WHAT THIS TASK INVOLVES: When a line of the entries contains the word "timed", report that line.

====

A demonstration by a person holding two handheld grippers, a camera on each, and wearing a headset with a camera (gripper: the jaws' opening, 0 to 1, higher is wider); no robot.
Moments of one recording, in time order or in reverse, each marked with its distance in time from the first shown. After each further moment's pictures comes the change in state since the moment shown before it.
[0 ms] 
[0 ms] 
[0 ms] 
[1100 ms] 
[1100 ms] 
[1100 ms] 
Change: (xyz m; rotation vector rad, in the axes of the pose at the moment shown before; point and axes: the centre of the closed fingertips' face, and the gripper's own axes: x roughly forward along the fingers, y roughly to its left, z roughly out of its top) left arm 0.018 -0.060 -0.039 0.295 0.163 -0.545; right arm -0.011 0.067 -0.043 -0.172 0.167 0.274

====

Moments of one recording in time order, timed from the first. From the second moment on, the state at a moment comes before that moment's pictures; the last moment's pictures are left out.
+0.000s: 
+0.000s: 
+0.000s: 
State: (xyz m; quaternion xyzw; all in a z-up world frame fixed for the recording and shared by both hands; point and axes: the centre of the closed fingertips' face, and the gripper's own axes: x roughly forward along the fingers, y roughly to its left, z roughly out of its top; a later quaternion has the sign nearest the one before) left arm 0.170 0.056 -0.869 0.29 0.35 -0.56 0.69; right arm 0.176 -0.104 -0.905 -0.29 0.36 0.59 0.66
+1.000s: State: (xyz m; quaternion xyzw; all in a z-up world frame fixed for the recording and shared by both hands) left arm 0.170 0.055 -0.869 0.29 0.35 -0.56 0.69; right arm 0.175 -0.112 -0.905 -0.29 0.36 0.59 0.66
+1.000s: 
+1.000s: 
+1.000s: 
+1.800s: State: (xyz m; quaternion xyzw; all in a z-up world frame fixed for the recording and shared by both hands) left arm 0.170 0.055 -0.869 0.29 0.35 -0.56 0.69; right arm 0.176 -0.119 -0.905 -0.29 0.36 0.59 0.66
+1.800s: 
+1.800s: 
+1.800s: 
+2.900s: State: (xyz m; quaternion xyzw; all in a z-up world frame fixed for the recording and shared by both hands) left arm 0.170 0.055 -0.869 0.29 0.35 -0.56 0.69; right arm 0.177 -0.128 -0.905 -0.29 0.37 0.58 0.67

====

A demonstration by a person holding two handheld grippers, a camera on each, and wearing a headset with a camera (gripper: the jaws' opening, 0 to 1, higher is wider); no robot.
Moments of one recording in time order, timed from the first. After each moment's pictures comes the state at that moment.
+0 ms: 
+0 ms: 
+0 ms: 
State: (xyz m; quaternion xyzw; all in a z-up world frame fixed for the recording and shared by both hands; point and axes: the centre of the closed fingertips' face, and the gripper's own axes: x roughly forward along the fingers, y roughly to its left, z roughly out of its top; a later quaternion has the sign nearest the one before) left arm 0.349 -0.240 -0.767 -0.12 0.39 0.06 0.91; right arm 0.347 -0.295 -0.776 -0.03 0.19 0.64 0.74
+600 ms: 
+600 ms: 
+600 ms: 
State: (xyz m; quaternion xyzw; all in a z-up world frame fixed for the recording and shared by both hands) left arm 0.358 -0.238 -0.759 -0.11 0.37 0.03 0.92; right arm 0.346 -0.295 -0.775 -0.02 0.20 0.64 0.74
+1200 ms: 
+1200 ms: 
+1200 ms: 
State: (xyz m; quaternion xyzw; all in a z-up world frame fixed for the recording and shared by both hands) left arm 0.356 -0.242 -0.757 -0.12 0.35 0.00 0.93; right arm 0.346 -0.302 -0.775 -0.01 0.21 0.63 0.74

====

EXERCISE OUTPUT:
Moments of one recording in time order, timed from the first. From the second moment on, the state at a moment comes before that moment's pictures; the last moment's pictures are left out.
Moments of one recording in time order, timed from the first. After each moment's pictures comes the state at that moment.

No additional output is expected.